Thank you to our parish staff, Elizabeth Calabro, Jane Watson, and Matt Kirsch for their leadership and coordination. Thank you to Sean Buruschkin who created and built the creche with wood from used pallets. Thank you to the young folks who were participants in the live Nativity and those who served the hot chocolate. Thank you to all who came and spent some time together sharing with one another faith, hope, and love, remembering and rejoicing in Jesus Christ, our Savior and Lord.
December 12 was the feast of Our Lady of Guadalupe. We know the story of Saint Juan Diego encountering our Blessed Mother in December of 1531. She sends him on a mission to the Archbishop to have a church built at Tepeyac Hill. The Archbishop seeks a sign. Our Lady agrees and miraculously Castilian roses, not native to Mexico, grow on the Hill. Juan Diego collects them into his tilma and carries them to the Archbishop and as he opens the folds of his tilma, the roses fall out and miraculously there is imprinted on his tilma the image of our Lady pregnant with Jesus. That tilma is enshrined still at the Basilica almost 500 years later.

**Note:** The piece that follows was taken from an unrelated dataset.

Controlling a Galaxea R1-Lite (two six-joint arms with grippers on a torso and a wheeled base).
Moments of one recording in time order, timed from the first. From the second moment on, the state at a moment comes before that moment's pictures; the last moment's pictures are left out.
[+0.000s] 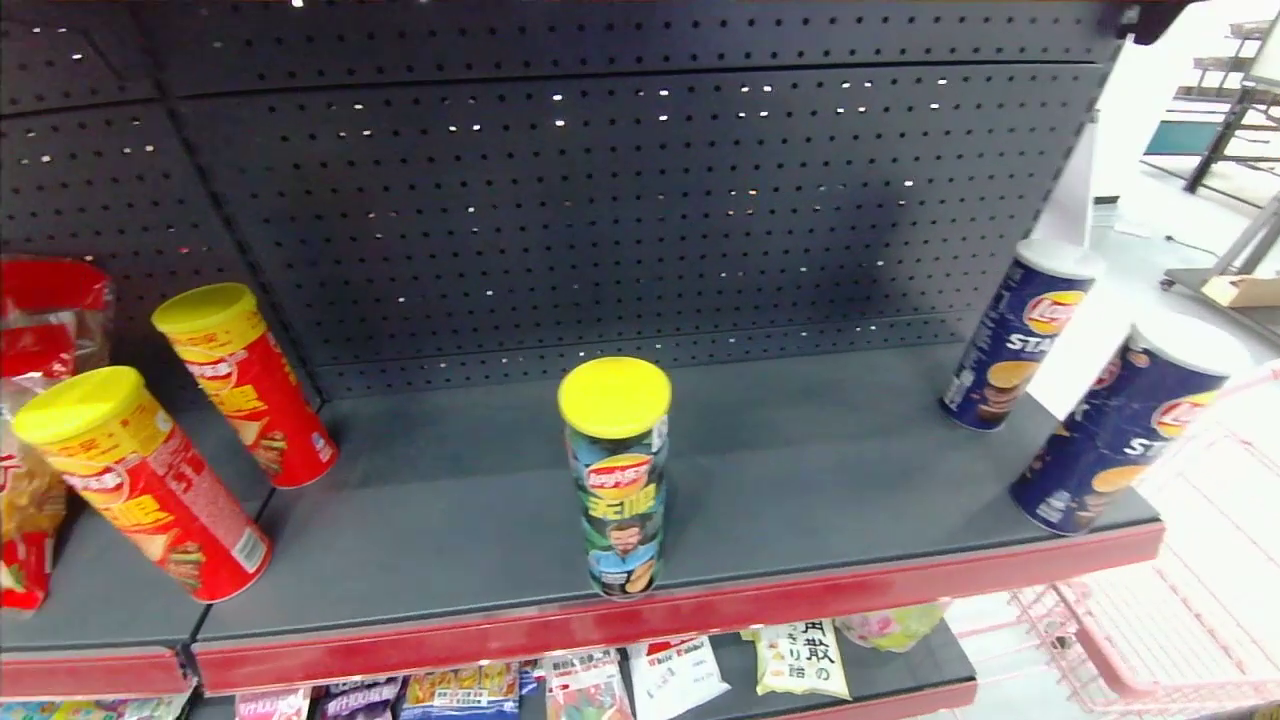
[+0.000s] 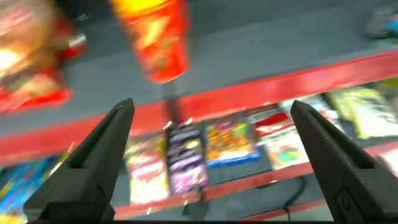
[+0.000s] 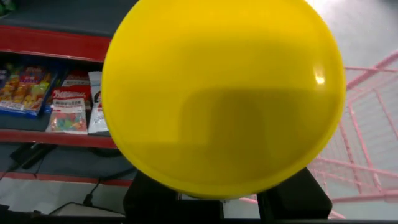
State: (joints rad) left arm -0.32 0.00 -0.18 0.32 0.29 0.07; right arm 0.04 0.20 -0.26 0.26 0.07 -0.18
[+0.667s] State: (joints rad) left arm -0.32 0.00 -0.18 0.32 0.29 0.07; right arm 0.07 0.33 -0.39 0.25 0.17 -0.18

Our Lady brings Jesus with her in this appearance in Mexico. Millions of people are converted to Catholicism in a matter of ten years. Our Lady continues to bring Jesus to all of us her children and she desires to bring us to her Son Jesus. Mary is truly the first Tabernacle of the Word made Flesh. And Jesus humbly continues to make Himself available in all the Tabernacles of the world in His most Holy Eucharist. At Holy Mass, Jesus through the priest celebrant changes ordinary bread and wine into His very Body and Blood. It is no longer what it was. It is transubstantiated ~ really, truly, fully changed into Himself.
When we receive Holy Communion, Jesus enters our bodies and our souls. We become tabernacles of His very life and presence. We are sent forth from Mass to bring Jesus to the world we live in. But let us linger in quiet and silent prayer, contemplating in awe of this miracle, of God-with-us, Emmanuel. As we continue to prepare to celebrate our Lord’s Birth and anticipate His coming in glory at the end of time, may we more intensely focus ourselves on His Real Presence to us here and now in the Most Blessed Sacrament.
O Sacrament, most holy. O Sacrament, divine. All praise and all thanksgiving be every moment Thine.